Dans un pays où les forces de l’ordre ne sont plus que les chiens d’attaque d’un gouvernement sans foi ni loi, la violence se répand comme une maladie : la maladie de la peur. La métaphore prend une tournure très littérale dès lors que le lieutenant Papauran se met à souffrir de lésions cutanées sévères, stigmates d’une crise sociale à son comble. Devenu quasi pestiféré, Hermes est contraint de fuir la capitale et part se mettre au vert à la campagne, chez sa sœur. C’est alors qu’un autre personnage entre en scène. Fraichement sorti de 10 ans de prison, pendant lesquels il aurait trouvé la foi, l’ex-lieutenant corrompu et mentor de Hermes, Supremo « Primo » Macabantay, est bien décidé à se venger de son disciple qui l’a envoyé en détention. Payé par un mystérieux truand (à moins qu’il ne s’agisse d’un responsable politique ?), l’ancien flic devenu fou de Jéhovah s’installe dans un petit hôtel minable, attendant que son ennemi intime vienne enfin le rejoindre et l’affronter. Pour tuer le temps, voilà qu’il se prend d’enlever les péchés du monde en baptisant tout ce qui bouge — à commencer par les prostituées qu’il croise lors de ses balades nocturnes. Interprété par Ronnie Lazaro, l’un des acteurs fétiches du réalisateur, Primo est sans doute la figure la plus traumatisante du film, incarnation outrancière d’un pouvoir en roue libre, dont les prétentions messianiques seront le moteur de séquences aussi grotesques que dérangeantes. Ces scènes sont parmi les plus marquantes du film : apparemment gratuites tant elles semblent ralentir le récit, elles contribuent grandement à son atmosphère hypnotique — scènes de quasi transe qu’on croirait sorties d’un cauchemar de David Lynch, dont le personnage rappelle d’ailleurs les tueurs psychopathes qui hantent son œuvre, de Blue Velvet à Twin Peaks: The Return.

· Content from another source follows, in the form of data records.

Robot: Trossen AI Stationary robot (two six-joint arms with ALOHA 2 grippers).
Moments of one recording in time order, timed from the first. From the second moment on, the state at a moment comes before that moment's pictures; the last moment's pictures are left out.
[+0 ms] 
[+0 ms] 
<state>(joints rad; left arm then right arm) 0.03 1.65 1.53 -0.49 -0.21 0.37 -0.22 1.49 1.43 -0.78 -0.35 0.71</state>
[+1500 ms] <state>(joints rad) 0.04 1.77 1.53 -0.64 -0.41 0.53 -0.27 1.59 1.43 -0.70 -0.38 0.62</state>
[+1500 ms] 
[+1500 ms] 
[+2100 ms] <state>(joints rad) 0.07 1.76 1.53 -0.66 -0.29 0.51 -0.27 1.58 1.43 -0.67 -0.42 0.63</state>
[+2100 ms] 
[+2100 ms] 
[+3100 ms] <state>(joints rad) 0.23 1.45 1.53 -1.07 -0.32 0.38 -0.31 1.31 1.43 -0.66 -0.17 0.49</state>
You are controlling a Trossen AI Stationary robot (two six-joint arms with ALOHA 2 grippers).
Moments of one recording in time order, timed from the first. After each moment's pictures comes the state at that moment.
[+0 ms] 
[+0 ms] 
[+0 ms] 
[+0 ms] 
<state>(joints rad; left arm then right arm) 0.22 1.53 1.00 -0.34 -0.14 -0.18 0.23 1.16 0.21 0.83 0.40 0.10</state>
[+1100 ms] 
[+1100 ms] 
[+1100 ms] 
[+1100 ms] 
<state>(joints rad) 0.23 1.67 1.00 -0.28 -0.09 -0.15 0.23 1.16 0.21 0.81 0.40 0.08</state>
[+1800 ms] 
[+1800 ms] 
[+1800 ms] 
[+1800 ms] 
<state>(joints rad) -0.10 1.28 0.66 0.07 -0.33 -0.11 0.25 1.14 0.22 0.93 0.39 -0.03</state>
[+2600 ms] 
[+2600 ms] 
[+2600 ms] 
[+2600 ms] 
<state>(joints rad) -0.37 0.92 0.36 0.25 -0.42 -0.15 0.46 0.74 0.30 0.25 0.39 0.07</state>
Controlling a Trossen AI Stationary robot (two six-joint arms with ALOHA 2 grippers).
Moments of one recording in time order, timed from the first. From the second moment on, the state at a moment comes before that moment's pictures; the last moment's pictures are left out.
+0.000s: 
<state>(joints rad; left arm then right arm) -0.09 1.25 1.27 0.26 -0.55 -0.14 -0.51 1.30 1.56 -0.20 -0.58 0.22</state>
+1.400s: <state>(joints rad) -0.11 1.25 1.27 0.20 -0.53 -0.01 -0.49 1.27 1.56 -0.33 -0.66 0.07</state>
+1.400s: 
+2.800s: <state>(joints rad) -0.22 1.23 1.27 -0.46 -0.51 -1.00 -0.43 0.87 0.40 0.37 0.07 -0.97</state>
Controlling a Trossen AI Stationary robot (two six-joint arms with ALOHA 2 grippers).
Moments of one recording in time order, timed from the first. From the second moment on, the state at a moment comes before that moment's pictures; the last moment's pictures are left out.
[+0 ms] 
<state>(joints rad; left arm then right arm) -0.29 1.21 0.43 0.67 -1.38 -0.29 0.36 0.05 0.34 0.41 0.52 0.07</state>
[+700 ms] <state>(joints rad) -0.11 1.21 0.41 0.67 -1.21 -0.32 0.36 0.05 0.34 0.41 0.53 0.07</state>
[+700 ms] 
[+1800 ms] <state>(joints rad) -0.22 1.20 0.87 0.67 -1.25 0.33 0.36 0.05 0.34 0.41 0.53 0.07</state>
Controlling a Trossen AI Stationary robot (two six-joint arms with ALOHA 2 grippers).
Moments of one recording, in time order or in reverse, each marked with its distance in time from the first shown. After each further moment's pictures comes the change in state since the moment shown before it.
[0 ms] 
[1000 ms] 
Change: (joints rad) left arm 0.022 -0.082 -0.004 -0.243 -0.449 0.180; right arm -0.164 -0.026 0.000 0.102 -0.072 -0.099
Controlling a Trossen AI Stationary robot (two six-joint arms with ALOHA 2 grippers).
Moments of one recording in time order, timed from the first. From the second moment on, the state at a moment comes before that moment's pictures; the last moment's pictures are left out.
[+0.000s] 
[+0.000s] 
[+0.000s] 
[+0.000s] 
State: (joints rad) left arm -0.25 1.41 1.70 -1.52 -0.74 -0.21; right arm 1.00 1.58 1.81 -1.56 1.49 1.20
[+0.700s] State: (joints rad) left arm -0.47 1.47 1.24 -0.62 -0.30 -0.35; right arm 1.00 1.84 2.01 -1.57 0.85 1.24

Avec l’entrée en scène de Primo, l’histoire décolle pour rejoindre une autre dimension. Le film noir vire au théâtre de l’absurde, les plans-séquence s’étirant comme de longs cauchemars poisseux — effet accentué par le 16mm, qui donne aux images en noir et blanc une texture irréelle. Tandis qu’on suit en parallèle l’itinéraire d’Hermes et de Primo, il devient de plus en plus clair que ceux-là ne sont que les deux faces d’une même figure : l’un s’approchant dangereusement de la folie meurtrière, l’autre y ayant sombré depuis longtemps. Par ce double portrait du fascisme en corps putrescent, le cinéaste porte un regard particulièrement pessimiste sur une société en voie de décomposition, qui ne semble avoir d’autre choix que l’autodestruction pour se sortir enfin du bourbier.

Radical, puissamment politique et visuellement sidérant, Quand les vagues se retirent est peut-être l’un des films les plus accessibles de Lav Diaz, et à coup sûr une excellente porte d’entrée dans son cinéma. Plus important encore, il constitue l’une des expériences filmiques les plus terrassantes de l’année.